Did you bother to read the Engadget article linked to? Arrington's a bad journalist, a terrible lawyer, and has no case.

Edited 2010-02-01 23:06 UTC

Reply Parent Score: 3

Bill Shooter of Bul Member since:

True. All true, but that doesn't make fusion garage any less of a slime ball operation. Not getting a thin dime from me or any one I have any influence with.

Reply Parent Score: 2

google_ninja Member since:

There is definately two sides to the story, and I think the truth is somewhere in the middle. Chandra basically says that he had the same idea for a conductive tablet consumption device and was moving forward on it. During TC50, he approached arrington and they ended up partnering up. Chandra basically says that after that there was little to no help from TC outside of promotion, and that arrington gave him the runaround on actually signing an agreement, so when it was done, he basically told arrington that he was going his own way.

Arrington says that TC helped substancially with the creation of the device, and that the breaking of ways came out of thin air, and hurt him personally and emotionally.

If Chandra was completely lying, there would have been a business agreement, which there wasn't. On the other hand, there is documented evidence of Fusion Garage people mixing with TC people both in america and in asia for extended periods of time. Chandra says that they were basically just hanging out, which I find sort of hard to swallow.

Reply Parent Score: 1

funny_irony Member since:

There are nothing original about tablet PC.
Many people have already come out with the idea many years ago. However, due to technology limitation, it is not been implemented.

In this case, the company that can pull it off will get the IP. Fusion Garage have the upper hand with all the aces cards.

For your info, some chinese company already produce IPad clones before it is announce. Fujisu already come out with a IPAD in year 2001. We may see more law suits in the near future.

Reply Parent Score: 1

RE: Not going to buy a Joo Joo
by TechGeek on Mon 1st Feb 2010 23:51 in reply to "Not going to buy a Joo Joo"
TechGeek Member since:

I find your statement humorous as this case basically boils down to what Xerox did. They let a bunch of geeks see there work and not sign an NDA. Then the Mac OS was born. Considering Xerox really developed the first windowing GUI and the mouse, they really got the shaft for it. This is why Trade Secrets are a protected class of IP.

Reply Parent Score: 1

cr12345 Member since:

Perhaps you should learn the actual history of what happened at Xerox before ...

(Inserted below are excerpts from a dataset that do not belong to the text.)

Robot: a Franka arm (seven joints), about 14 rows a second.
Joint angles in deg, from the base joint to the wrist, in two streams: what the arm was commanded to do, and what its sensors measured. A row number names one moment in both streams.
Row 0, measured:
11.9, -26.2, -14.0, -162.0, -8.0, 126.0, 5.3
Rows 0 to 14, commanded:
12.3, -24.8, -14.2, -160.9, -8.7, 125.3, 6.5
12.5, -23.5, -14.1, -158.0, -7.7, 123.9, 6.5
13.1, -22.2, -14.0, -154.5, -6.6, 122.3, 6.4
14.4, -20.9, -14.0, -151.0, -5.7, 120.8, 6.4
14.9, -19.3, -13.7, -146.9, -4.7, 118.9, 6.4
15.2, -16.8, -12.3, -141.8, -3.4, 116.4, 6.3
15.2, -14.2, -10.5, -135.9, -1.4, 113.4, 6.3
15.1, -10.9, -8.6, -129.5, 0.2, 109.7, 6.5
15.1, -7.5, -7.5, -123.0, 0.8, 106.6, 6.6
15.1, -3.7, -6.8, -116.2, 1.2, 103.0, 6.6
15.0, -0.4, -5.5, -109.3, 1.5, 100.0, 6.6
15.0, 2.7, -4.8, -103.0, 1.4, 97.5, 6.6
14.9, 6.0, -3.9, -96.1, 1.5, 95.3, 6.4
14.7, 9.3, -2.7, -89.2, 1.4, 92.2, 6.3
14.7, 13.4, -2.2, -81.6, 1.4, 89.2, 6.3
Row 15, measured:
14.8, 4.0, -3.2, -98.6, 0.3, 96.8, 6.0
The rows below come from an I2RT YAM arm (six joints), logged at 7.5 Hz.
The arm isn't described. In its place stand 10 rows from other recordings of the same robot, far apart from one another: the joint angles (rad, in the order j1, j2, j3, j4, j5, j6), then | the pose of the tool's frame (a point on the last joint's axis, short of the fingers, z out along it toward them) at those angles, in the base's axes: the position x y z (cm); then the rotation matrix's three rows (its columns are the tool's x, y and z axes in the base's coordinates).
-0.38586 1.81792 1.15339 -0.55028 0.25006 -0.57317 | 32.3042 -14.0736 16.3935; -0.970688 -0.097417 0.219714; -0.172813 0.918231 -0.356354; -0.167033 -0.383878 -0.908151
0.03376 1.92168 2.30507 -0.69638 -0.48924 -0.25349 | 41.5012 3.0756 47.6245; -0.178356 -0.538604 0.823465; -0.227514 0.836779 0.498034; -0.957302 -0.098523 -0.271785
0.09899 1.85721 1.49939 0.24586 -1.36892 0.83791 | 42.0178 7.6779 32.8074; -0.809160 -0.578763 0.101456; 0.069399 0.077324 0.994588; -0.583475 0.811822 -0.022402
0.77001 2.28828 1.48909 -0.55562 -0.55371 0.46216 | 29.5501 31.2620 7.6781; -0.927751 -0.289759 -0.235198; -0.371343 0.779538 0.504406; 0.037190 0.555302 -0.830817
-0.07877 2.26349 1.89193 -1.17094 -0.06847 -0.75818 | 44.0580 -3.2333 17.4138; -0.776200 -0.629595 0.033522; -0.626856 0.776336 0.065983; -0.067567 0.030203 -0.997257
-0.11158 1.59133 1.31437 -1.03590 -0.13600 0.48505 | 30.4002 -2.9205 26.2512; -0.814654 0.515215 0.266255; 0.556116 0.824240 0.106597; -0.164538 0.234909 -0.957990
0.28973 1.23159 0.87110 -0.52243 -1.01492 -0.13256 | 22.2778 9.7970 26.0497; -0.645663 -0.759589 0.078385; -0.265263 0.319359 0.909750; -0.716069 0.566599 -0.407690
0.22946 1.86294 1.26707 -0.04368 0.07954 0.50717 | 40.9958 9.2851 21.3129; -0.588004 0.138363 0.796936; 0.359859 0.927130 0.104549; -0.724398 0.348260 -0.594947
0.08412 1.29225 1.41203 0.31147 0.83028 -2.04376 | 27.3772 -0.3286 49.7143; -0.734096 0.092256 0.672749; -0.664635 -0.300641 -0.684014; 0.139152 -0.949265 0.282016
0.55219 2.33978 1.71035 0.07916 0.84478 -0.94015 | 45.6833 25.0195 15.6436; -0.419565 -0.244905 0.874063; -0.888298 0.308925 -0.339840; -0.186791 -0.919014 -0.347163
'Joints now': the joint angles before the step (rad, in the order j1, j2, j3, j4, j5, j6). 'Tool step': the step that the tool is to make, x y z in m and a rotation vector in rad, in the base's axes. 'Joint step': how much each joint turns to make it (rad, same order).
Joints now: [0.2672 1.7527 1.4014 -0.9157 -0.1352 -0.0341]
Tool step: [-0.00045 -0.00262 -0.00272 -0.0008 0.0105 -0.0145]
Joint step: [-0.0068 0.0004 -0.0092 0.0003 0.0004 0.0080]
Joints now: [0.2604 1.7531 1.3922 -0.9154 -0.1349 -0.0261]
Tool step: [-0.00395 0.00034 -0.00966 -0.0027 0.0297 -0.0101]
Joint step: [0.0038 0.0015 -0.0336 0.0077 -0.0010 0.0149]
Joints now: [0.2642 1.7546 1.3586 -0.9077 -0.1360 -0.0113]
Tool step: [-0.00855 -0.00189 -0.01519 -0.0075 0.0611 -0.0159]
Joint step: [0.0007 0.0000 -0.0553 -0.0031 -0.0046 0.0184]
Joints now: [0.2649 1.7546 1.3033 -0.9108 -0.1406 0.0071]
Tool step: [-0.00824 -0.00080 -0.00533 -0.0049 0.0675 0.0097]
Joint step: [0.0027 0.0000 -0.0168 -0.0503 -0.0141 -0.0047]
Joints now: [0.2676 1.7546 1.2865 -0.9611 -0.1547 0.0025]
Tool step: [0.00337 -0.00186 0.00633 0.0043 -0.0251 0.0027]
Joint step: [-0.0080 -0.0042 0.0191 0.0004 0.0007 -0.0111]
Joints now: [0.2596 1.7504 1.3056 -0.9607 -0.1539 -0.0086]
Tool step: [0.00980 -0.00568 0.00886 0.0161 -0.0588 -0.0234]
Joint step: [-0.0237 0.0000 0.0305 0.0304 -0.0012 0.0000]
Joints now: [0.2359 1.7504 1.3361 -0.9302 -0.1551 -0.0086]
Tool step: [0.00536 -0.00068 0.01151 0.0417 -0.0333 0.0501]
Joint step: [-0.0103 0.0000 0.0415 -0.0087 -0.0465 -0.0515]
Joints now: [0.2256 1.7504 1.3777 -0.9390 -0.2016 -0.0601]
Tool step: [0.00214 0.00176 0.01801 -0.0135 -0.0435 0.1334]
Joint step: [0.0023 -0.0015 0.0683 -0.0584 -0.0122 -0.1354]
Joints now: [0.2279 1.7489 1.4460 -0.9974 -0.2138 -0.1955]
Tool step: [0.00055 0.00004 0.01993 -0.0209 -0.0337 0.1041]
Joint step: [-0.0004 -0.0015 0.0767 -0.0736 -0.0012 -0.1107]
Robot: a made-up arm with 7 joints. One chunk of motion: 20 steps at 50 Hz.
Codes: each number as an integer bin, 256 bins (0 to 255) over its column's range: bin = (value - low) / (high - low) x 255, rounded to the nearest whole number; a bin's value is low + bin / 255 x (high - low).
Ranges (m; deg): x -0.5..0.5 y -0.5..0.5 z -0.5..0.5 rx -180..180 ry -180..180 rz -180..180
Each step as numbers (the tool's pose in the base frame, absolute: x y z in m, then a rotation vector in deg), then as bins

"At any rate, Jobs, who was first told by Raskin about the fun going on at PARC in 1976, decided that he wanted to bring a team of Appleniks into PARC and see what was causing such a buzz – but again, the idea of Jobs coming in like a kid touring Epcot with a tape recorder hidden under his shirt is mistaken. Apple negotiated a deal with Xerox; in return for a block of Apple stock, Xerox allowed Jobs and his team to tour PARC in December 1979, take notes, and implement some of the ideas and concepts being bounced around at PARC in their own creations. "

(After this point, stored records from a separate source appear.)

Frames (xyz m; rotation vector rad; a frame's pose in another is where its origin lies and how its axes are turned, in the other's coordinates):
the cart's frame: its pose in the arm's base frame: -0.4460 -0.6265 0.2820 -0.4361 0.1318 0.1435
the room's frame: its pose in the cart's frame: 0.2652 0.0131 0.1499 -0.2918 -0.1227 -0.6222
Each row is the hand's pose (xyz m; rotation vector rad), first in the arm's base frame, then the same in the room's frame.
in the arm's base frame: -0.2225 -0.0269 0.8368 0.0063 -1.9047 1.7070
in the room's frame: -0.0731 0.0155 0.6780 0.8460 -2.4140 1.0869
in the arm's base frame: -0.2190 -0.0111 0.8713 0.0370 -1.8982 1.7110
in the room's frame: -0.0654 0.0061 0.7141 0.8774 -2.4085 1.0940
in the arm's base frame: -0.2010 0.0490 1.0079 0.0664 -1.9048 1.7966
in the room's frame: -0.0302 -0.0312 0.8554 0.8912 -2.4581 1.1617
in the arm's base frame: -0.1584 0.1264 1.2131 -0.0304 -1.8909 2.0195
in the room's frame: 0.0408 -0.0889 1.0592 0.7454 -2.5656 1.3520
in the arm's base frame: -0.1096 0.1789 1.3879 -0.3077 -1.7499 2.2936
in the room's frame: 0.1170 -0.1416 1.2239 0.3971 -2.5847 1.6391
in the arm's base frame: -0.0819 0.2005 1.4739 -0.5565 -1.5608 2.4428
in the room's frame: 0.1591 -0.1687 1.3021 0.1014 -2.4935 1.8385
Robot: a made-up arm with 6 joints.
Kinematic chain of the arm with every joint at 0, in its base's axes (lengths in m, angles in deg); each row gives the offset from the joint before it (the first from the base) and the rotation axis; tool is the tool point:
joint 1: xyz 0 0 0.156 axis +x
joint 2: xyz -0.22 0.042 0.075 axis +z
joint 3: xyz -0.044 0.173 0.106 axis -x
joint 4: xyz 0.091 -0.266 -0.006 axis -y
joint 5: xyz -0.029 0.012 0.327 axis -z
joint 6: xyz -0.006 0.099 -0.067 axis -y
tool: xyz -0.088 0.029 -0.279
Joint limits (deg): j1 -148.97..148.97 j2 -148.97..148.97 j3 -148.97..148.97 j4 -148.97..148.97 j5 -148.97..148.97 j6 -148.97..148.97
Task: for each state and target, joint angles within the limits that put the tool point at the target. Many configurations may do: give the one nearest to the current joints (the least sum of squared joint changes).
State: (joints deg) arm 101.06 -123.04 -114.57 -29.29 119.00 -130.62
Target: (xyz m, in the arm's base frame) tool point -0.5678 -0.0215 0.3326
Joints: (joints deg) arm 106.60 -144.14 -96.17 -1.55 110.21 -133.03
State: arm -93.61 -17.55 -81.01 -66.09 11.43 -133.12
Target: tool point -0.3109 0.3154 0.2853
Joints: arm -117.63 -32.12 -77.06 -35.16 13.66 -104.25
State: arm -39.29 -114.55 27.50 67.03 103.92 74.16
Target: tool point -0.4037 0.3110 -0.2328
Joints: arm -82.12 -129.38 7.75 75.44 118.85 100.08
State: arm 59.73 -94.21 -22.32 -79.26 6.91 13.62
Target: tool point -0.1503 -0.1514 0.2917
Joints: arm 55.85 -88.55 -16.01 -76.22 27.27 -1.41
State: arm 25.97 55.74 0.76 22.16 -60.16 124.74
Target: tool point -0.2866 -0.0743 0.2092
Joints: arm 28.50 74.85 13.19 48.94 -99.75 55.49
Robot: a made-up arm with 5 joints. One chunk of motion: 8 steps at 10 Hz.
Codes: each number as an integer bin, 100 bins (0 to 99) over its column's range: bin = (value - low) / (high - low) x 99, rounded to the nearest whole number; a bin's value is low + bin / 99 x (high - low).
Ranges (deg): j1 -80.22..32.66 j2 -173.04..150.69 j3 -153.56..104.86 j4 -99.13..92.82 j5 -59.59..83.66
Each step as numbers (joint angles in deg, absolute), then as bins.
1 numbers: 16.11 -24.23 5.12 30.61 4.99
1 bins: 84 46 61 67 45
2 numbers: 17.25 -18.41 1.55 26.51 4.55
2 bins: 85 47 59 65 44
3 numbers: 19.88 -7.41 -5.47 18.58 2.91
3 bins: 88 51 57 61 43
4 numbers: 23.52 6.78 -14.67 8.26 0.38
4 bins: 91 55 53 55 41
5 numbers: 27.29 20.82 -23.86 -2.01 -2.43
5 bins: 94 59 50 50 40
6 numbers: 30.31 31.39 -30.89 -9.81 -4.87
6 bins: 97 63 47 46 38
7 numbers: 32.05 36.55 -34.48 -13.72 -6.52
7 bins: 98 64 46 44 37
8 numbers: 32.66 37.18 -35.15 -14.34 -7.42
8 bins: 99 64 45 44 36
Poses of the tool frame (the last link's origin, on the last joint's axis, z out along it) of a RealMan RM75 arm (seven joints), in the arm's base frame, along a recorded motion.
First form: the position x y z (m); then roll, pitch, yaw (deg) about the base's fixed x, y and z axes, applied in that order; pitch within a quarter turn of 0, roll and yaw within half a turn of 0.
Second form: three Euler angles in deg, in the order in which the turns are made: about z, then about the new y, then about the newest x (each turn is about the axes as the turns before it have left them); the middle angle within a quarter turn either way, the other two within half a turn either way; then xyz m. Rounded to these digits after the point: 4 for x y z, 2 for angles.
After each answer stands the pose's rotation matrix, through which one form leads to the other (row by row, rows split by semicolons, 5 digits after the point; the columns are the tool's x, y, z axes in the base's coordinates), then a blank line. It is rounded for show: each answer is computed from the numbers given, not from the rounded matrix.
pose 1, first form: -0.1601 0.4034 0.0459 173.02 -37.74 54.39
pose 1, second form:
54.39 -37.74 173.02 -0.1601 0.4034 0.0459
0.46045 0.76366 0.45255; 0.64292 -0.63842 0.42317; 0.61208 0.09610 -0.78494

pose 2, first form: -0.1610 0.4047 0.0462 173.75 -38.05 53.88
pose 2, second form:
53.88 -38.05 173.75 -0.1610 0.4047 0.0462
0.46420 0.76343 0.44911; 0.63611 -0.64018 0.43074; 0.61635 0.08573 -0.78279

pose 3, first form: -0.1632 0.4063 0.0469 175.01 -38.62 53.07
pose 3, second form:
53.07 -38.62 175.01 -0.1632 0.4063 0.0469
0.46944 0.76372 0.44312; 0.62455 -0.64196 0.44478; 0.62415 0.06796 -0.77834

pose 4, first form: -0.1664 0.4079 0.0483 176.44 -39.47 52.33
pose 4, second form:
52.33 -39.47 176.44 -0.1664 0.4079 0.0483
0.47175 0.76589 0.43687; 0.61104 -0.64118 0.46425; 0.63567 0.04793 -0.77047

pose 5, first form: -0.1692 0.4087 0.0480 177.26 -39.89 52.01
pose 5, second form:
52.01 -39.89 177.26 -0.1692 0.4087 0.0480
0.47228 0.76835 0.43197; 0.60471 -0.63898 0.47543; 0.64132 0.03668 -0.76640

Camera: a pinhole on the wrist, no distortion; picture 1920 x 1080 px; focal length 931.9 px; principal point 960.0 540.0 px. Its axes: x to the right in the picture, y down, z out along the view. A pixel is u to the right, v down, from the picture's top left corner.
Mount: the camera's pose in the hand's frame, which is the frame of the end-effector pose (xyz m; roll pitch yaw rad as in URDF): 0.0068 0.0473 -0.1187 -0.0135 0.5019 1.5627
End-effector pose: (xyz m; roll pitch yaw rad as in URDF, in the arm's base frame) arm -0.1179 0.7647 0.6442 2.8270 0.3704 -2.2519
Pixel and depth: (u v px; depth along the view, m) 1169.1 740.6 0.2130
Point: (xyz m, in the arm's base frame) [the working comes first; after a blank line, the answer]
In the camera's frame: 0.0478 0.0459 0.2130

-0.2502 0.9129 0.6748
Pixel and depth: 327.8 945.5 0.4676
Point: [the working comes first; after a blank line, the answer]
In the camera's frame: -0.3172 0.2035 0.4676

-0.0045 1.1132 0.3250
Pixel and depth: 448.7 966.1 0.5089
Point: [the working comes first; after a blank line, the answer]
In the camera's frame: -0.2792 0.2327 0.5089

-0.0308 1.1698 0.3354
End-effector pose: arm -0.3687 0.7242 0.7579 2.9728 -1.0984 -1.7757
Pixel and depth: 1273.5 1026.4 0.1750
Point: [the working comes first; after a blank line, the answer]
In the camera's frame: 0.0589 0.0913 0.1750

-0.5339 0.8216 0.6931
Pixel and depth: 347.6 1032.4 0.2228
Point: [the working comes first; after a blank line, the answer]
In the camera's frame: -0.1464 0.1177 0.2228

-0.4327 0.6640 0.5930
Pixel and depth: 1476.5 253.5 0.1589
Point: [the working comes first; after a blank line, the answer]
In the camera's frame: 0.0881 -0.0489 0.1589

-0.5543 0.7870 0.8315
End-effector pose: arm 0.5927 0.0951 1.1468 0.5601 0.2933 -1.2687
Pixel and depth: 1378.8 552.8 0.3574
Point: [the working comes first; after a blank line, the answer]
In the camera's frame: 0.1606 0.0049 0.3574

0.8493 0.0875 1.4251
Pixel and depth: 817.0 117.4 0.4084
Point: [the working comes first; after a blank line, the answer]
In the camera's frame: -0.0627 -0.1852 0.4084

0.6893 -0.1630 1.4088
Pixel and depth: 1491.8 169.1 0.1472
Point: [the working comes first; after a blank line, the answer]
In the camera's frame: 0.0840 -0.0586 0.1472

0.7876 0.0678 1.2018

... the ideas were bought from Xerox in return for Apple stock, far from the theft of ideas you are suggesting.

Reply Parent Score: 4

Mage66 Member since:

That's actually not true. Both Microsoft and Apple looked at the Xerox technology as invited guests.

It's all a fable that anything was "stolen".

Reply Parent Score: 2

Soulbender Member since:

There's no law against being an ass, that's why we have contracts. Seriously, WTF was he thinking?